Task input below:

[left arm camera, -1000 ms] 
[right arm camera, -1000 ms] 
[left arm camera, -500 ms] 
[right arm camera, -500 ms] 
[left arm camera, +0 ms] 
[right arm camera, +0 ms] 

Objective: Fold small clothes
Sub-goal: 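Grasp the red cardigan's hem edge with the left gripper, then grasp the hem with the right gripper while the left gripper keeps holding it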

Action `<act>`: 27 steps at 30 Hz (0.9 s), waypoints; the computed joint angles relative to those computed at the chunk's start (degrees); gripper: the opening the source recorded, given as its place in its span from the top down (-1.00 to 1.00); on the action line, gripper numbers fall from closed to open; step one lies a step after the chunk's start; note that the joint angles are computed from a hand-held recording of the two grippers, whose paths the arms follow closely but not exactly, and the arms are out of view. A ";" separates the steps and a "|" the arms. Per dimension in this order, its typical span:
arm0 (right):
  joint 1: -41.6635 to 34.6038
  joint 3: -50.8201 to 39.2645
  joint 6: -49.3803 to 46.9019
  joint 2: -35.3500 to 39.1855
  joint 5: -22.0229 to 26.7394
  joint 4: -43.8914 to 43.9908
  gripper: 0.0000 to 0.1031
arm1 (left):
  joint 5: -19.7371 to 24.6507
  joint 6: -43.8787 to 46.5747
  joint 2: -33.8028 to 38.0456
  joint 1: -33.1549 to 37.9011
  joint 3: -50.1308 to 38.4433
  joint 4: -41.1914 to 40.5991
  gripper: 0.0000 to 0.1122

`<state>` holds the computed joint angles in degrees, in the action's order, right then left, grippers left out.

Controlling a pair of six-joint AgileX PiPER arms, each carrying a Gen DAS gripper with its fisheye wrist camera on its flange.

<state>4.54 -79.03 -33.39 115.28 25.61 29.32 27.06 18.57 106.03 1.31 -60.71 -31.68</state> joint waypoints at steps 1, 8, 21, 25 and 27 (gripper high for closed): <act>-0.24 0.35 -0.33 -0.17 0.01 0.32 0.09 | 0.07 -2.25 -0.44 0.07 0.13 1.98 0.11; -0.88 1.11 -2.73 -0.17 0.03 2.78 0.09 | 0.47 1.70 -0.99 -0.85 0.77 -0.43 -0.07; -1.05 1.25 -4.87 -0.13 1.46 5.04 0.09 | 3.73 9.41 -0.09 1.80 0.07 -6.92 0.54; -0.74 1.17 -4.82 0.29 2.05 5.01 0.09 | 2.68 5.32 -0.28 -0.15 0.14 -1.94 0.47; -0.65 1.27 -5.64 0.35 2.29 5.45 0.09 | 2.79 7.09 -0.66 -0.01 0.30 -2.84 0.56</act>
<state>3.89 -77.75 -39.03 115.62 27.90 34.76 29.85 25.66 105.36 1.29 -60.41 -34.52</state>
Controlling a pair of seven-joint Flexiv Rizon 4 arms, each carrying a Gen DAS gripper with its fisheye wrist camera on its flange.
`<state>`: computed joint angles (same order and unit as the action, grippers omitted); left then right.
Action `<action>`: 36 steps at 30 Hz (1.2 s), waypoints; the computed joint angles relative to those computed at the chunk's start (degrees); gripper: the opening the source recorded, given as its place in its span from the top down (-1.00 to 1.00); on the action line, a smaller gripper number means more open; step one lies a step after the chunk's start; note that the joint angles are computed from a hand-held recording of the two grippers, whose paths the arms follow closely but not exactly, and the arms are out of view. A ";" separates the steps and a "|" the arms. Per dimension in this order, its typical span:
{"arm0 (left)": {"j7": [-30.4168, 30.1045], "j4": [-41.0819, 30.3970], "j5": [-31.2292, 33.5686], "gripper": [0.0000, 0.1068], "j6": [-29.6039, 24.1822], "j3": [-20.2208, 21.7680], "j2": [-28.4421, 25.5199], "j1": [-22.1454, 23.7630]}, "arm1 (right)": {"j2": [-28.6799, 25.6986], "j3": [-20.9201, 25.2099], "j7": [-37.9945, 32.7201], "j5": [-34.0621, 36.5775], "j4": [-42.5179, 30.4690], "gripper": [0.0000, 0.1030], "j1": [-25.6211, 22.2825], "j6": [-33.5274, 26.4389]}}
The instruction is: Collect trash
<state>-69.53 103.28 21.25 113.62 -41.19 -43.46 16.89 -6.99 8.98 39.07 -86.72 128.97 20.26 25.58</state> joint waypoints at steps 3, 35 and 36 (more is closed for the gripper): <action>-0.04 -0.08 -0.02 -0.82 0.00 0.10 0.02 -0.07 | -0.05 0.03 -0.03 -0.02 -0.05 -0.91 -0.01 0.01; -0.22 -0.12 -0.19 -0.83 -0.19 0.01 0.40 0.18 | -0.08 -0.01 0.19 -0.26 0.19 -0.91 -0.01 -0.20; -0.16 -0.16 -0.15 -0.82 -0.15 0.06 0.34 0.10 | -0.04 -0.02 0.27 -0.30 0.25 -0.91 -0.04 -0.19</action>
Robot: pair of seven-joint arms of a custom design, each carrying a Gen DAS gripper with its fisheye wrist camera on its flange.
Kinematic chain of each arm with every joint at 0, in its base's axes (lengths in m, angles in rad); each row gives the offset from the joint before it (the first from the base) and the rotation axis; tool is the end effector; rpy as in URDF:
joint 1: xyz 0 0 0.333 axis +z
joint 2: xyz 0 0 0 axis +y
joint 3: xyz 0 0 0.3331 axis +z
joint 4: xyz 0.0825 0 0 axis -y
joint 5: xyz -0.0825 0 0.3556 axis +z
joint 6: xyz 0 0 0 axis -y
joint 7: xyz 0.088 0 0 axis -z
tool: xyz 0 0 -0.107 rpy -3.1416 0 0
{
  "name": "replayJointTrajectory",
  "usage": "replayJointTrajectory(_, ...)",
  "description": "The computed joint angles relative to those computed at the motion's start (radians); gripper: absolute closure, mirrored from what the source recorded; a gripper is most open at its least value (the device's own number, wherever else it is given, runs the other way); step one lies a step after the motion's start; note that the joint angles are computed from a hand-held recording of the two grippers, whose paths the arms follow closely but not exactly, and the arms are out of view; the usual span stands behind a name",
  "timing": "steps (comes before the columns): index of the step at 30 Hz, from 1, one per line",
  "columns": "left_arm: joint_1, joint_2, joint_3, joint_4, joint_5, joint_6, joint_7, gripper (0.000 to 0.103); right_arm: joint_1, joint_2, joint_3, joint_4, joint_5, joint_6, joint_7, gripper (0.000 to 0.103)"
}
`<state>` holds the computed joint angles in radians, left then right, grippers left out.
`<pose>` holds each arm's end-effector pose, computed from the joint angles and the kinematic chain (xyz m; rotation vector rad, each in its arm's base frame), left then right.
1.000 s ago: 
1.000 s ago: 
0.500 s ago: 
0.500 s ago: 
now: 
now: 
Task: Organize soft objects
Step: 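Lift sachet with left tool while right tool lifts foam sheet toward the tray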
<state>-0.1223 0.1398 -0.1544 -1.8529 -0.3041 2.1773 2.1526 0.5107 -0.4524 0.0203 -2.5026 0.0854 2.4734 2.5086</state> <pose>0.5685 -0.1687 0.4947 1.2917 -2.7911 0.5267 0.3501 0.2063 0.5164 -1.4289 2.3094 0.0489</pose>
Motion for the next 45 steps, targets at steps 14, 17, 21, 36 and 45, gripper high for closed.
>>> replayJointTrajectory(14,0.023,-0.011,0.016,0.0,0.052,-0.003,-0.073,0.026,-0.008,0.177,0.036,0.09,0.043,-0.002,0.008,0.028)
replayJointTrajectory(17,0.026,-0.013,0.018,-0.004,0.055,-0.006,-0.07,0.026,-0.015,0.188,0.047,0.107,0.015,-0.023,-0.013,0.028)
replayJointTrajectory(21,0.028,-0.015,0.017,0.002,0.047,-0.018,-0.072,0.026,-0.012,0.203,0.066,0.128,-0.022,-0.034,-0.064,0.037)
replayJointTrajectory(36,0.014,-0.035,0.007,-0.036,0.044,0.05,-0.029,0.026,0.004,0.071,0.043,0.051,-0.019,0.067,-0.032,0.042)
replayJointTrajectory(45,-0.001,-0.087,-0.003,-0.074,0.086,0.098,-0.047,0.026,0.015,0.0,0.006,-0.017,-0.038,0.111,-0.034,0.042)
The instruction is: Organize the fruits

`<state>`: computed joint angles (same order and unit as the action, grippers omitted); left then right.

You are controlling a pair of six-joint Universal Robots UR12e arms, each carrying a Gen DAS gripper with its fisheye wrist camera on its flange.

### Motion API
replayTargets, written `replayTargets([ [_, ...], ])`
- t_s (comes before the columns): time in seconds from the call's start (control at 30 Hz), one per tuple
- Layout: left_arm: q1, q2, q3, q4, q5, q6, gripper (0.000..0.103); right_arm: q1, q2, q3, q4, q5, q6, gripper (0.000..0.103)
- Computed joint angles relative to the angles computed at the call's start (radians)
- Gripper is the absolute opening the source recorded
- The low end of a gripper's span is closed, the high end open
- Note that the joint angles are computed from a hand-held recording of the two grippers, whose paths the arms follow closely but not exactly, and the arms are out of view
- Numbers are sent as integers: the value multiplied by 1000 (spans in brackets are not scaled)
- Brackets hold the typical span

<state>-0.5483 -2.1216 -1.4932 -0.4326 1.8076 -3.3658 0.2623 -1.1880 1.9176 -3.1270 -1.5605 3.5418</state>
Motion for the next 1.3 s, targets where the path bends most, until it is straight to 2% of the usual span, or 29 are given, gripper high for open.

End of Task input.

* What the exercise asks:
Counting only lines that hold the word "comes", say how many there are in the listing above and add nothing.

* Solution for this exercise:
2